### YOUR GOAL
Search the data for the string "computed" and copy each line where it turns up.

### INPUT DATA
◆ ◆ ◆

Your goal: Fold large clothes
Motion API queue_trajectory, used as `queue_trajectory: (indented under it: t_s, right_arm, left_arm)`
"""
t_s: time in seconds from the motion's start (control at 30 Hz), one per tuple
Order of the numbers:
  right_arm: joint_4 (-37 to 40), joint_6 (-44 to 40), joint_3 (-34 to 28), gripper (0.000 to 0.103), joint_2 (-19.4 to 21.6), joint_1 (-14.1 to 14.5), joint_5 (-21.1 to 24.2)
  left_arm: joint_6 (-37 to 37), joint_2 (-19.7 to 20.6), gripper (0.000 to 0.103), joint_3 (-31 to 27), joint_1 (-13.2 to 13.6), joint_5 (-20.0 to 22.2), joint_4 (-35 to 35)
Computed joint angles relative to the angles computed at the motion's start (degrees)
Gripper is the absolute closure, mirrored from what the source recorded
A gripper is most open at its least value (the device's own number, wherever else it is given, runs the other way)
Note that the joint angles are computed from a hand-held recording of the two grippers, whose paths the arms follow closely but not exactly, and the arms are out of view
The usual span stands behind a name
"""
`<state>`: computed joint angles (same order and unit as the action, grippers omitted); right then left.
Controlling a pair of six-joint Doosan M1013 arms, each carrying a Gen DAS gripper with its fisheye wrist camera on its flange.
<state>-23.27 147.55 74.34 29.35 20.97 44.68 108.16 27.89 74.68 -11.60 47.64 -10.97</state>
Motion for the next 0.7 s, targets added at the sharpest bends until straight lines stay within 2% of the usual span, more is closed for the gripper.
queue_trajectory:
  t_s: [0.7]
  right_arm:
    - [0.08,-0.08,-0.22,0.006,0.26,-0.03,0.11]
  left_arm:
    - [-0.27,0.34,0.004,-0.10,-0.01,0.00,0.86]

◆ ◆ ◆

### ANSWER FOR THE TASK
Computed joint angles relative to the angles computed at the motion's start (degrees)
Note that the joint angles are computed from a hand-held recording of the two grippers, whose paths the arms follow closely but not exactly, and the arms are out of view
`<state>`: computed joint angles (same order and unit as the action, grippers omitted); right then left.

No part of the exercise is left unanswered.